= Task instructions =
Could you print exactly the lines of the listing below, starting at the line that has "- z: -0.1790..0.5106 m" and ending at the line that has "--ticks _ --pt", and only those lines?

= Data =
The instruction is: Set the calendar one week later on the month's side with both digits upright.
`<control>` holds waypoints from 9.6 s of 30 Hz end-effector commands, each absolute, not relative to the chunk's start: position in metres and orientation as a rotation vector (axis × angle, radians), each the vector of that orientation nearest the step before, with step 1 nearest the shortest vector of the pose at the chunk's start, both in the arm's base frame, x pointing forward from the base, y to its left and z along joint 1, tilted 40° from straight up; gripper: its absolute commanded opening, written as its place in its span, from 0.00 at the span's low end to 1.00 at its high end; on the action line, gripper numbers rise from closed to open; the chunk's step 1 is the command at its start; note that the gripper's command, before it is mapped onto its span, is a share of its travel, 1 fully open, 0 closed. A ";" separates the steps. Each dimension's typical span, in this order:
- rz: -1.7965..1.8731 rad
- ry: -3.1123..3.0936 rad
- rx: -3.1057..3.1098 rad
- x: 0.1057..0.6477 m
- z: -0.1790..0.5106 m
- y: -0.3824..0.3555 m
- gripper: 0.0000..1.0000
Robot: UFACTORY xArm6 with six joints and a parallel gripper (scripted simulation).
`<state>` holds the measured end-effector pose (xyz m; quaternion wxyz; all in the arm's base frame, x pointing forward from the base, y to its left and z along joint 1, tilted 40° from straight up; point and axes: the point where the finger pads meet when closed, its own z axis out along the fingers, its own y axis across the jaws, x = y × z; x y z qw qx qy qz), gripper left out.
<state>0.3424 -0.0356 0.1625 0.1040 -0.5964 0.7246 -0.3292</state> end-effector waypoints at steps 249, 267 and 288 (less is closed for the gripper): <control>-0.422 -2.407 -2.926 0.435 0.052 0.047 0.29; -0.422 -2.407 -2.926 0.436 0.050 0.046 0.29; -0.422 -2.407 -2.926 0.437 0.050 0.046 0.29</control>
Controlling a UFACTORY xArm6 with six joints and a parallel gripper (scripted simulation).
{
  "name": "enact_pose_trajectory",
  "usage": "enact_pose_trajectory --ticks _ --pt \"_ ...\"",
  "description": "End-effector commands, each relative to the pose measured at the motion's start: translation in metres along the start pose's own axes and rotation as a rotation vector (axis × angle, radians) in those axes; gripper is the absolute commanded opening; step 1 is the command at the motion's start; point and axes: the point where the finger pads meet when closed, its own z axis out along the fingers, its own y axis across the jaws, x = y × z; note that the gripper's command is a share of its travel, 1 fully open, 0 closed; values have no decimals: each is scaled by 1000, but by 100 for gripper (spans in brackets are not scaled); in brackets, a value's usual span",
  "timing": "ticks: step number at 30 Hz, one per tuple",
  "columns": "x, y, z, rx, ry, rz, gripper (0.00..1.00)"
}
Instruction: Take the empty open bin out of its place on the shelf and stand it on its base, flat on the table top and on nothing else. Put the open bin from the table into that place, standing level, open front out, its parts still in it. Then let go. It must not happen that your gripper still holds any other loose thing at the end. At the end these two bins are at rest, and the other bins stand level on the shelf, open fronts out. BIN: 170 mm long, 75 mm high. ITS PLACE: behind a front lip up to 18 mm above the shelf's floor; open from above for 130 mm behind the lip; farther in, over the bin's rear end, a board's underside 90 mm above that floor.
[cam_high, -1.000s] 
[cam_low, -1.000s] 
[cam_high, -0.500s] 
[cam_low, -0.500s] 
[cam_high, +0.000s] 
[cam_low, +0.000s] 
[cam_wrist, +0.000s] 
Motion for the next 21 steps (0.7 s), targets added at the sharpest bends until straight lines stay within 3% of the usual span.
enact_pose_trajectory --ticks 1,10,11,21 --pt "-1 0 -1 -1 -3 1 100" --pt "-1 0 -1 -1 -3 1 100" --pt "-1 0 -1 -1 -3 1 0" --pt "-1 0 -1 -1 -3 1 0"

= Exercise solution =
- z: -0.1790..0.5106 m
- y: -0.3824..0.3555 m
- gripper: 0.0000..1.0000
Robot: UFACTORY xArm6 with six joints and a parallel gripper (scripted simulation).
`<state>` holds the measured end-effector pose (xyz m; quaternion wxyz; all in the arm's base frame, x pointing forward from the base, y to its left and z along joint 1, tilted 40° from straight up; point and axes: the point where the finger pads meet when closed, its own z axis out along the fingers, its own y axis across the jaws, x = y × z; x y z qw qx qy qz), gripper left out.
<state>0.3424 -0.0356 0.1625 0.1040 -0.5964 0.7246 -0.3292</state> end-effector waypoints at steps 249, 267 and 288 (less is closed for the gripper): <control>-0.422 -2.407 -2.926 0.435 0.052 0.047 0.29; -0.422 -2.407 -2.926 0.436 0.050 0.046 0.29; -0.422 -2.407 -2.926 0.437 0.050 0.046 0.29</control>
Controlling a UFACTORY xArm6 with six joints and a parallel gripper (scripted simulation).
{
  "name": "enact_pose_trajectory",
  "usage": "enact_pose_trajectory --ticks _ --pt \"_ ...\"",

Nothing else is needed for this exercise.